The above is the preferred implementation of a kind of speech text coupling cloud system framework provided by the invention, does not form protection authority of the present invention, any improvement on the invention, as long as principle is identical, all protects and be contained within claims of the present invention.

Claims

1. a speech text cloud matching system, is characterized in that: comprise Web service module, voice endpoint detection module, sound identification module and speech text matching module;

Described voice endpoint detection module only extracts an acoustic feature for same voice document, and utilizes the acoustic feature of voice document to split voice document, and large voice flow is divided into little audio fragment;

Described sound identification module comprises task management module and multiple recognition node;

Described task management module uses task queue to manage different identification mission, job queue is used to manage the recognition node of same identification mission different work, and the transcription text of recognition nodes different for same task can be spliced, form the complete transcription text after this task voice document identification;

Described recognition node adopts distributed structure/architecture to have walked abreast speech recognition, namely each recognition node has independently speech identifying function, recognition node adopts the acoustic model of dynamic self-adapting and language model to carry out speech recognition in identifying, can carry out speech recognition provide transcription text for the audio fragment being distributed to recognition node;

Described speech text matching module comprises alignment module and adaptation module, transcription text after identification utilizes editing distance to align with the referenced text that user submits to by described alignment module, utilize dynamic programming algorithm to calculate editing distance based on the number of deleting, inserting and rewriting three class mistakes, and provide an error threshold; Editing distance between certain section of transcription text and referenced text is less than threshold values and just thinks that this section of text is that credible aligning texts is interval, and the transcription text in this interval is coupling with the referenced text that user submits to;

Described adaptation module controls other modules to carry out iterative segmentation, identification, coupling and initialization to the voice document in same task and upgrades the language model of recognition node and the acoustic model of dynamic self-adapting in this task sound identification module.
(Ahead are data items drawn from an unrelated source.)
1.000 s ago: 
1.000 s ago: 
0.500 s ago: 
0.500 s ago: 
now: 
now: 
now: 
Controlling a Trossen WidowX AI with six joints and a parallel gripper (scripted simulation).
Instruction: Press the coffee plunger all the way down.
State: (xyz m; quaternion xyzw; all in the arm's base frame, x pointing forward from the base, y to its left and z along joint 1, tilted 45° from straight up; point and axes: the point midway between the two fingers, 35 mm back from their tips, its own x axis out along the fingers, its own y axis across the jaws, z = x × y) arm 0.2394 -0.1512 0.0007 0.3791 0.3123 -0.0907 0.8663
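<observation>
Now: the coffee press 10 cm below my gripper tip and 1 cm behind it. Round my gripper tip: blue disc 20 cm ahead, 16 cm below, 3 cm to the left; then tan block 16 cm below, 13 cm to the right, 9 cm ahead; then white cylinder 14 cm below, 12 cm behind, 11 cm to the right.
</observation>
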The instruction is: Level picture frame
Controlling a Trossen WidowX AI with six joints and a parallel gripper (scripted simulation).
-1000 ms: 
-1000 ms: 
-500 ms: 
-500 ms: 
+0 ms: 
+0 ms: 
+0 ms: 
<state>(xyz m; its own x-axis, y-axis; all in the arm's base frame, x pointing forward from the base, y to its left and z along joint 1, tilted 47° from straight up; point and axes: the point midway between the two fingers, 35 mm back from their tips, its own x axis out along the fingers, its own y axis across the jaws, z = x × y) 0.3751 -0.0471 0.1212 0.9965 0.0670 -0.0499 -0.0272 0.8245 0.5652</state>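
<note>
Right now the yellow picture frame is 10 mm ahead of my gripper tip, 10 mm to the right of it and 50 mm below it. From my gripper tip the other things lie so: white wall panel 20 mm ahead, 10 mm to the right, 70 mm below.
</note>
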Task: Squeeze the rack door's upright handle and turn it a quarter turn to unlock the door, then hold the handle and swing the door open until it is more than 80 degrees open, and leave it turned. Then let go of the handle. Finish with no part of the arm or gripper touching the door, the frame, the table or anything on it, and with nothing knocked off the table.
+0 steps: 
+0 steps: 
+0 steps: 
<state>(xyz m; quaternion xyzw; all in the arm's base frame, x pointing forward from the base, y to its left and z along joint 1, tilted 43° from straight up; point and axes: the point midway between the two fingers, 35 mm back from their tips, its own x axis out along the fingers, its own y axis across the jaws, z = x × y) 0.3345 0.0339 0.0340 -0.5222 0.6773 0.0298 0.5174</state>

2. speech text cloud matching system as claimed in claim 1, it is characterized in that: described adaptation module is to same speech text matching task, control the do not belong to authentic text interval corresponding audio stream of voice endpoint detection module to this task last iteration again to split, and after the acoustic model of the recognition node that this task is subordinate to and language model are upgraded, again the audio frequency not belonging to authentic text interval corresponding is identified, and control alignment module and recalculate between credible aligned region; Segmentation, identify, alignment procedure iteration is carried out, until coupling three class mistakes are herein less than given threshold values or are less than a given iterations.

3. speech text cloud matching system as claimed in claim 1, it is characterized in that: the acoustic model of described adaptation module to all recognition nodes of same audio frequency text matches task only upgrades once after the first iteration, and upgrades after each iteration of speech model;

The described renewal to acoustic model is the voice data using credible aligning texts interval and its correspondence, adopts the conversion that the linear regression training of maximum likelihood one is overall, re-uses the acoustic model that recognition node corresponding to this task is optimized in this conversion;

The described renewal to speech model adopts the linguistic constraints of finite state to language model, and this grammer only allows the word sequence not belonging to the referenced text in authentic text interval to last iteration to do to split.